A home away from home
One of the bigger parts of the cultural immersion program with my university and CIEE is living with a family in France. Yes, living with a host family from France! While this had me excited, I was equally nervous as I didn’t know how to communicate all my ideas in French and of course there was an added pressure of knowing that I must live with these people for the next 3 months.
I remember feeling very scared at first when it came time to move in with my host family. I was assigned an older couple and they lived in suburbs of Saint-Gregoire. We had written emails sharing some basic information but getting to see them in person was still a big step for me because I was not aware of what can be considered polite vs. impolite in France. However, once I met them and spoke to them, they seemed like some of the most understanding people I had ever met. They tried their best to understand my needs, my likes and dislikes when it came to food, and they communicated their expectations (which seemed to be just common human decency related).

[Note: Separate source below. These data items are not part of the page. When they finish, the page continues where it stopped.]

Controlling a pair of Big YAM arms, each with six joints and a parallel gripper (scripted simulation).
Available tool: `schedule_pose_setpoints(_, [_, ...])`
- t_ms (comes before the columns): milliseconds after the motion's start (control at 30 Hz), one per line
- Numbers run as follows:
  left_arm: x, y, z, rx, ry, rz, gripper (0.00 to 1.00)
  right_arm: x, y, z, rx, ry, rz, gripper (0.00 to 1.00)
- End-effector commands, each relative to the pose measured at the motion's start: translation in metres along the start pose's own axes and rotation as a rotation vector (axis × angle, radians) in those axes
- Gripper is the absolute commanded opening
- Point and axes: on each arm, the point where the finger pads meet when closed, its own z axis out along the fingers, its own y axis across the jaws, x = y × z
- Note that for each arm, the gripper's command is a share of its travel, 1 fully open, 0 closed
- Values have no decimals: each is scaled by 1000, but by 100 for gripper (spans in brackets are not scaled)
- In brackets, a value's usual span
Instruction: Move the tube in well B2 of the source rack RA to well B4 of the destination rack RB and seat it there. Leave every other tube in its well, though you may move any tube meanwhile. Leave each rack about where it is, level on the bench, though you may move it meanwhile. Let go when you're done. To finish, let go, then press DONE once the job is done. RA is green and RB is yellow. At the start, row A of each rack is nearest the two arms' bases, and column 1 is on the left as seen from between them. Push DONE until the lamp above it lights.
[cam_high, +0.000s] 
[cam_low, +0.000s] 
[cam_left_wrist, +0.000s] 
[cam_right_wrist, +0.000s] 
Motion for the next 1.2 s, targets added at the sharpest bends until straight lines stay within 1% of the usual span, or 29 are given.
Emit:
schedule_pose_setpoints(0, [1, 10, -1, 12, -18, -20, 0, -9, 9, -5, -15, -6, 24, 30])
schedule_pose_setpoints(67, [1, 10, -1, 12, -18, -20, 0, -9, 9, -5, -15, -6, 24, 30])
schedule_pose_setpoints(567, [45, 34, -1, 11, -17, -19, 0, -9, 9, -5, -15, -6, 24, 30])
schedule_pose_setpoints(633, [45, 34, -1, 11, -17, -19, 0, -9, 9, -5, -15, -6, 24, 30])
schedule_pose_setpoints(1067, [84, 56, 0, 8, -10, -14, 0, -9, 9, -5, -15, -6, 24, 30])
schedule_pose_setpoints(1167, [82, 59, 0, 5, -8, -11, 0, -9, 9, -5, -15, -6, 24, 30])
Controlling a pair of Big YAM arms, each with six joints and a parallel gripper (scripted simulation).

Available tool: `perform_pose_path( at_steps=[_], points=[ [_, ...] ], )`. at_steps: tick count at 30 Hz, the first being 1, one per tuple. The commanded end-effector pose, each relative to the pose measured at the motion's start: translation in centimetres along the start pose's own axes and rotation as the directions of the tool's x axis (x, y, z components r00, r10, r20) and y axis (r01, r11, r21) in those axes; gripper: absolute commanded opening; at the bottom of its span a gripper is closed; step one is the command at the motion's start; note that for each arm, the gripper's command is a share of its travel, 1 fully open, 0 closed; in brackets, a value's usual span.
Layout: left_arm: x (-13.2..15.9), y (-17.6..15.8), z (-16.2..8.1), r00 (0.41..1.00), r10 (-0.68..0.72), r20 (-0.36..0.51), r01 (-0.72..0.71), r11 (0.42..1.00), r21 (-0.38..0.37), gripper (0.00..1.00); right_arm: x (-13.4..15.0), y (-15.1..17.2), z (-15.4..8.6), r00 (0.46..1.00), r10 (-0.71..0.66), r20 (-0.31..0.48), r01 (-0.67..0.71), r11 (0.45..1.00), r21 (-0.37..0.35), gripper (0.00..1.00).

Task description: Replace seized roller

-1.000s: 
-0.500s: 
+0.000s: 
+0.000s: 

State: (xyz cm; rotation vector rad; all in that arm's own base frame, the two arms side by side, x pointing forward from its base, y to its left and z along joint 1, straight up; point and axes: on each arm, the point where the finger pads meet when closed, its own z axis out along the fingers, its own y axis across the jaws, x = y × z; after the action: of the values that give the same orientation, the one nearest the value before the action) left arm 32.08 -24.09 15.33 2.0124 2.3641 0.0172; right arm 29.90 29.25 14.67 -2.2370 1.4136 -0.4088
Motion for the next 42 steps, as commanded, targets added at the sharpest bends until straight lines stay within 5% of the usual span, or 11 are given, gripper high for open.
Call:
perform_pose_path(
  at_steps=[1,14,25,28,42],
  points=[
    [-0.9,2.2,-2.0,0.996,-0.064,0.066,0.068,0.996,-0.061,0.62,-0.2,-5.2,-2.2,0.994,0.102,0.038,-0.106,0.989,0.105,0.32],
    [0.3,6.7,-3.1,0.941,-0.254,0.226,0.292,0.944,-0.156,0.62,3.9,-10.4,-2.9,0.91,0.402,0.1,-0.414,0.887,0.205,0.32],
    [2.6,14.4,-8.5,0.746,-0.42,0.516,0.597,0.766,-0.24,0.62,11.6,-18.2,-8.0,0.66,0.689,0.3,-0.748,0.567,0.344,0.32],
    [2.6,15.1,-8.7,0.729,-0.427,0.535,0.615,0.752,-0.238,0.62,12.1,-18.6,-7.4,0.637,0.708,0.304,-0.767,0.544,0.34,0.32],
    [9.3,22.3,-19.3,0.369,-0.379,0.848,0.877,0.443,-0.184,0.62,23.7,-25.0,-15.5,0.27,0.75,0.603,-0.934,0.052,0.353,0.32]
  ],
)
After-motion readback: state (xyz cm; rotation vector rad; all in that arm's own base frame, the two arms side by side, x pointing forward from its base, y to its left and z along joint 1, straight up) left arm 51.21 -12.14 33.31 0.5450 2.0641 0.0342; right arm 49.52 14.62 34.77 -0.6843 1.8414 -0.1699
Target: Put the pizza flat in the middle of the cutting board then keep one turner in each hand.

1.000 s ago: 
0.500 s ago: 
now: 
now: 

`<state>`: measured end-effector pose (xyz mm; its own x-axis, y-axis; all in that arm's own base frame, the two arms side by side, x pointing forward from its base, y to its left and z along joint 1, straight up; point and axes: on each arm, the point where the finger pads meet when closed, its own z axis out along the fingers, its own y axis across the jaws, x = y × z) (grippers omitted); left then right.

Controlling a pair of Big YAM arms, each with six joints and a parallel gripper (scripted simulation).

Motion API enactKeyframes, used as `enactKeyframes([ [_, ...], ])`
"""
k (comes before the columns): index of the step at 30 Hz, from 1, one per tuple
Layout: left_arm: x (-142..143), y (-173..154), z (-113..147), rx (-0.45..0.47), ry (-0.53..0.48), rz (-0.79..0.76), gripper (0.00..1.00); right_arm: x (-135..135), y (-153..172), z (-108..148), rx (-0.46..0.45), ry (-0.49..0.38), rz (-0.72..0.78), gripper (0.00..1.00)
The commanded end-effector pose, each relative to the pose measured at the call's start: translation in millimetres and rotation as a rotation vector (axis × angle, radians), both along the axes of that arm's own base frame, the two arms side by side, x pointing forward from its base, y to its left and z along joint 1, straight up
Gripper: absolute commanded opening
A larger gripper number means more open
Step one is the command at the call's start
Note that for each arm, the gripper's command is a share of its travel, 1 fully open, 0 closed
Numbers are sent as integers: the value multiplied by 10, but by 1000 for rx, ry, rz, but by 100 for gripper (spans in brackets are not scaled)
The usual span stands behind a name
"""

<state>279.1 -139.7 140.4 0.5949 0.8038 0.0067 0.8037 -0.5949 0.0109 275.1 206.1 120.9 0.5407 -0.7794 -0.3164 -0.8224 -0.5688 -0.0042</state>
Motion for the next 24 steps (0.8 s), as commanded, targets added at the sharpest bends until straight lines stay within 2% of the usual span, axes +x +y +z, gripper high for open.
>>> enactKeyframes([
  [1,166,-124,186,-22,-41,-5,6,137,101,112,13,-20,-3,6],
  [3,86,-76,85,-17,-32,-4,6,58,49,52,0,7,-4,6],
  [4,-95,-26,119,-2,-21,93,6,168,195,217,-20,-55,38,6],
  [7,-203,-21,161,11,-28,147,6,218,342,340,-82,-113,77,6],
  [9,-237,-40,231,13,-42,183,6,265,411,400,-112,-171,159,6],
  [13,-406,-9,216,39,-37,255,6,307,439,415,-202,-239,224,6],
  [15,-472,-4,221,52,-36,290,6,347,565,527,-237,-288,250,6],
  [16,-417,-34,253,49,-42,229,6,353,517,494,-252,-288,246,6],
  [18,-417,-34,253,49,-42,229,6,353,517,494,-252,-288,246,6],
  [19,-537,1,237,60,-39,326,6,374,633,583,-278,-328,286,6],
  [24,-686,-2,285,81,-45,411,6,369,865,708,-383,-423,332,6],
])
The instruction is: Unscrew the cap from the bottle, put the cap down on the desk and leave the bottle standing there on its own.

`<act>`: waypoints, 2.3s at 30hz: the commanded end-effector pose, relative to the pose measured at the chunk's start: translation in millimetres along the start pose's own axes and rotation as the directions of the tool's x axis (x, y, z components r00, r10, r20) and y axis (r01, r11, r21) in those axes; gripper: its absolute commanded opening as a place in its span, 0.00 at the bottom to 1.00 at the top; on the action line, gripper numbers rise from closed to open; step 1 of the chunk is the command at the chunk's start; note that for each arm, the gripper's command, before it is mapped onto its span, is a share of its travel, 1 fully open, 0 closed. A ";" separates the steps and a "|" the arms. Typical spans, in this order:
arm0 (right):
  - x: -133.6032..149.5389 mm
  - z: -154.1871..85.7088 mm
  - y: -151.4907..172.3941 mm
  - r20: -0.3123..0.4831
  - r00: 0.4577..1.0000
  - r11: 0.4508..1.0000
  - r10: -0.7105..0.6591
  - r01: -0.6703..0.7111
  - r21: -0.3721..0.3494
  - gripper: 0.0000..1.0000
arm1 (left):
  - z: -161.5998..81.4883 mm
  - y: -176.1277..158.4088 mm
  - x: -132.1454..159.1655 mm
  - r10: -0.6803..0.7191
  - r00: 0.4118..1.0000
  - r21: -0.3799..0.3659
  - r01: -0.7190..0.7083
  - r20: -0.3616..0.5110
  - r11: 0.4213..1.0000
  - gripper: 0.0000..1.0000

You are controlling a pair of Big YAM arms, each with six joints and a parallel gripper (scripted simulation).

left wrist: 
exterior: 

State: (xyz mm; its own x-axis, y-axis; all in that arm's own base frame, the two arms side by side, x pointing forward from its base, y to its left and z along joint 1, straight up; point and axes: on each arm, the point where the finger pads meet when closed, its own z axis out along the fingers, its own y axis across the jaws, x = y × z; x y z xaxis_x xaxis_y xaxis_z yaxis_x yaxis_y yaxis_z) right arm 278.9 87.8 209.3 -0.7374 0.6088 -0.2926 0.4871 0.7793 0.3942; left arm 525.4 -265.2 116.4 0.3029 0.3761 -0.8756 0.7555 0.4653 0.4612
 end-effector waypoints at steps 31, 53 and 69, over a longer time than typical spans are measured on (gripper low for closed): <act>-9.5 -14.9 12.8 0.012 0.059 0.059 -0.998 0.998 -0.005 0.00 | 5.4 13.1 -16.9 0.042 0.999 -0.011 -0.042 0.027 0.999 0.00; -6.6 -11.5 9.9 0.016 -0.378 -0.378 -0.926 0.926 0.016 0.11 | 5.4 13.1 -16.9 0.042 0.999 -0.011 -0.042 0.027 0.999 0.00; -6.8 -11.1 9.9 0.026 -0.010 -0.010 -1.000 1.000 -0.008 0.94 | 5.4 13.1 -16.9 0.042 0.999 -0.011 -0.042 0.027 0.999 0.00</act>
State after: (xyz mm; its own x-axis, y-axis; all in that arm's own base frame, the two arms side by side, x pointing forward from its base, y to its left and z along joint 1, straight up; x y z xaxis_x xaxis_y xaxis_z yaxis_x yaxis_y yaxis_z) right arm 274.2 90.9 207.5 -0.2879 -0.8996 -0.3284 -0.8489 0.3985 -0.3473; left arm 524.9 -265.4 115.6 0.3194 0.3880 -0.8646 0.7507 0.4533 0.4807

The first few days were a little strange as I was still getting used to the environment of the house and was still getting to know my hosts. But soon after it became very easy to communicate with them, every time I had trouble understanding a word or two, they described it to me or showed the object to me and usually I knew what they were speaking off. I did the same when I couldn’t find a certain word. Before I knew it, it seemed like we were a family, we had conversations related to a plethora of topics during dinner and I tried to get more involved in the household by asking for mini-tasks I can do (like cleaning the table after dinner).
Throughout my time in France, I felt like I was at my grandparents’ house. I felt loved and supported, each time we had an excursion my host mom would pack me so much food that her and my host dad spent time making for me, it felt like my own grandma was there. I also fell sick a few times during my stay, but my host dad made me some soup and he brought bread with my favorite cheese and a mini dessert (yoghurt or sorbet but homemade). My host sister (she is 33) helped me bake a cake once too and this was super nice of her as I was trying out a new recipe and it was an experiment. The cake turned out great.
Having a place to go back to at the end of each day and knowing that I have people caring for me with their hearts felt nice to say the least. Knowing that I can go home without having to worry about my laundry, my bills, my work, or worrying about making food once I am back proved to be beneficial. To a large degree, it helped relieve stress and made transitioning to France that much easier. I feel sad because I must leave these people soon, but I am sure that I will visit them again in the future because I have a family (my host family) in France now!
One final thought: When you are with your host family, try your best to go out or go exploring with them, a few months pass by much quicker than we may imagine them too, try your best to make the best of them!